Détruire les villes avec poésie et subversion « Désurbanisme », fanzine de critique urbaine (2001–2006)
Ouvrage collectif
Le Monde à l’envers, 2022, 552 pages, 16 euros
ntitulé très sobrement Détruire les villes avec poésie et subversion, ce pavé de quelque 552 pages compile l’intégrale du fanzine parisien Désurbanisme, en activité (disons plutôt « en liberté ») entre 2001 et 2006. Cet ovni éditorial déroule ainsi les 21 numéros de cette publication Do-It-Yourself (5 numéros par an), photocopiée en son époque à quelques centaines d’exemplaires. Pendant cinq années, ces joyeux révolutionnaires ont cultivé dans leurs pages mal reliées l’ambition de « nourrir la critique de l’urbanisme, sur le front de la théorie comme celui de la pratique, en l’insérant dans une critique des rapports sociaux capitalistes ». Dans sa note introductive, l’éditeur grenoblois Le Monde à l’envers (dont on découvre ici le travail remarquable) précise : « Ce n’est pas LA ville que Désurbanisme entend détruire ; mais l’organisation capitaliste de la ville. “Détruire les villes” doit alors s’entendre comme “les dépasser”. »

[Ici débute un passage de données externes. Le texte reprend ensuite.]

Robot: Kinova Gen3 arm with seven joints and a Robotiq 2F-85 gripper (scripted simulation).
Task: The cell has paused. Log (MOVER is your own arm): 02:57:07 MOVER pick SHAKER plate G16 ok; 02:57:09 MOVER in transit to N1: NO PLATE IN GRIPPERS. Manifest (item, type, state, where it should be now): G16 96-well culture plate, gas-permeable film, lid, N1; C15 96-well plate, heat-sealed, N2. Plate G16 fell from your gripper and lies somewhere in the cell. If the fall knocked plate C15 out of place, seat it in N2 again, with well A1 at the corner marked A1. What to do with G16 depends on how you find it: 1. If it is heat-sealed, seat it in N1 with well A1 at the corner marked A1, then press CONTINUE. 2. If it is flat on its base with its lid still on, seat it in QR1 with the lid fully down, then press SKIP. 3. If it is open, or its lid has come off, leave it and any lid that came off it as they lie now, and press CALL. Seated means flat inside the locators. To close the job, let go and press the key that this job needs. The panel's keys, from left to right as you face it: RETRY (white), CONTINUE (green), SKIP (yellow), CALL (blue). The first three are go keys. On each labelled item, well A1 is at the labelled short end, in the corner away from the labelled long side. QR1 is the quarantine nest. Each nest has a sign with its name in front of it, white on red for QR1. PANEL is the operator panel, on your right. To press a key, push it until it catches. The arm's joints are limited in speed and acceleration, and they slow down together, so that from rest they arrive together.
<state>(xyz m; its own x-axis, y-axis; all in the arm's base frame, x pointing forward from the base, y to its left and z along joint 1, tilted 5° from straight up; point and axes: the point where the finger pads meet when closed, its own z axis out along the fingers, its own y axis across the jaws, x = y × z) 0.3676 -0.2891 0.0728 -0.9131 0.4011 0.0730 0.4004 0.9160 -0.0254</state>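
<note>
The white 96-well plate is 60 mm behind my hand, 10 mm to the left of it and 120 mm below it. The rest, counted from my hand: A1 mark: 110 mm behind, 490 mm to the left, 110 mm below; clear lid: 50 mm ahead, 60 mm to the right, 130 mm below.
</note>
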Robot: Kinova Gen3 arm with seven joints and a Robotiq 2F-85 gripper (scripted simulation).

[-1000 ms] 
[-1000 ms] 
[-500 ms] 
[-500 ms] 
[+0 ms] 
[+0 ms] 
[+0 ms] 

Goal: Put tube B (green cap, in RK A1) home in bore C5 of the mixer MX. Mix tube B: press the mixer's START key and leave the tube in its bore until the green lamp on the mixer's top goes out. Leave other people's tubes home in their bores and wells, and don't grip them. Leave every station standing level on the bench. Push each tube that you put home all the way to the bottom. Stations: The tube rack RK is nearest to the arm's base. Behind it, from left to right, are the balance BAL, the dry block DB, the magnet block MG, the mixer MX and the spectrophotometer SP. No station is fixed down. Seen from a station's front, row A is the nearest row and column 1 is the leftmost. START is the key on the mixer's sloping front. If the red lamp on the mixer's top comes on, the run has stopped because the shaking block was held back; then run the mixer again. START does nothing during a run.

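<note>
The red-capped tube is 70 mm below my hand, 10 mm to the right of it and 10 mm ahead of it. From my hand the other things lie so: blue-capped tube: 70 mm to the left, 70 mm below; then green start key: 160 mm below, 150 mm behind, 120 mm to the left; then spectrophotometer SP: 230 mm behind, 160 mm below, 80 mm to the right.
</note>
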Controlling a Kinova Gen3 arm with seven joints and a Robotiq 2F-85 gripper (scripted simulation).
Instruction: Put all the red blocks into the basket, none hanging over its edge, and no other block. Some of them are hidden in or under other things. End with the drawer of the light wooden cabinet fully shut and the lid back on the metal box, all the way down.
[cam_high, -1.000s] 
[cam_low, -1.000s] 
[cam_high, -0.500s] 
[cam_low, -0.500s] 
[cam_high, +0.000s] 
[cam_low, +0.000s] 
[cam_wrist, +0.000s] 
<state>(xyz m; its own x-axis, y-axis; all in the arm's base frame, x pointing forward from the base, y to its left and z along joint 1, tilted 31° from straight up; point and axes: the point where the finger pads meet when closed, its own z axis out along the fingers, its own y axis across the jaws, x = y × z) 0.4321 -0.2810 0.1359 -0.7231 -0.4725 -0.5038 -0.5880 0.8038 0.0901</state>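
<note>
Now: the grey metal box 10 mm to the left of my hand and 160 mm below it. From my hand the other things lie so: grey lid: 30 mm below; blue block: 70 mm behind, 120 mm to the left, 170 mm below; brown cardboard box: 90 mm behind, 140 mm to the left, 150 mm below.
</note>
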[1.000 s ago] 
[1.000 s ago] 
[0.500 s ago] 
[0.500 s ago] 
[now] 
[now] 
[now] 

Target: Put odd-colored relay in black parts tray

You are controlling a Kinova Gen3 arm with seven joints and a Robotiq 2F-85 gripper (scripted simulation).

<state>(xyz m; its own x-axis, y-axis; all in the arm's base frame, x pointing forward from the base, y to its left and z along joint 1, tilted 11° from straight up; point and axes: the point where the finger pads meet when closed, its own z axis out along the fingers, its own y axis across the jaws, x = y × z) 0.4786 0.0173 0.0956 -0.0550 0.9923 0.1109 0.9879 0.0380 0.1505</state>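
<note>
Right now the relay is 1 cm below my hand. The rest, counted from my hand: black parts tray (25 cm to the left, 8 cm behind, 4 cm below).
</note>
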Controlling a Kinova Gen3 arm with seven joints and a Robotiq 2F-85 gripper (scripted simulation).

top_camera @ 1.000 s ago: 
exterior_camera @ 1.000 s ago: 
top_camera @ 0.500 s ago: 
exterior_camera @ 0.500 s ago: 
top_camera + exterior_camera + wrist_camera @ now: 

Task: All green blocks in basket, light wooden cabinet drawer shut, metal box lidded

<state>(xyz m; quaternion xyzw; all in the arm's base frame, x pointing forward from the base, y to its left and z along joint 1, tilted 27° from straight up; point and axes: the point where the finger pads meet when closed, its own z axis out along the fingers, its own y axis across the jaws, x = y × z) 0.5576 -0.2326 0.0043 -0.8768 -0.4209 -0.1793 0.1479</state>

Dans cet ouvrage nécessairement en noir et blanc (la couleur était alors bien trop chère, donc bien trop bourgeoise), on découvre un panaché de formes d’expression variées : dessins, bandes dessinées, photos, planches contact, collages, schémas psychédéliques, gribouillages… Et, surtout, des articles presque toujours entièrement rédigés à la main (le traitement de texte étant à ranger aux côtés de la couleur). Ces œuvres punk répondent au nom de « Lettre aux villes qui s’aseptisent », « Les gratte-ciel par la racine », « Et si on vivait la ville tout‑e nu‑e » ou encore « Manifeste de la moisissure contre le rationalisme dans l’architecture ». Force est de constater que les sujets traités dans le fanzine il y a vingt ans sont devenus aujourd’hui centraux : démocratie locale, mobilités douces, remise en cause du règne automobile, décarbonation des logements, végétalisation, jardins collectifs, télésurveillance, métropolisation… On y est.
Outre son contenu plus sérieux sur le fond que sa forme ne le laisse croire, Détruire les villes… renoue avec un esprit Charlie ou Hara-Kiri de l’époque pré-PAO (publication assistée par ordinateur), avant que les blogs et les réseaux sociaux ne précipitent la pensée critique dans l’instantanéité, avec un manque cruel de recul et d’aventure collective. On ne saurait vous recommander plus chaudement cet objet très beau et très drôle qui a, de surcroît, le bon goût de ne coûter que 16 euros.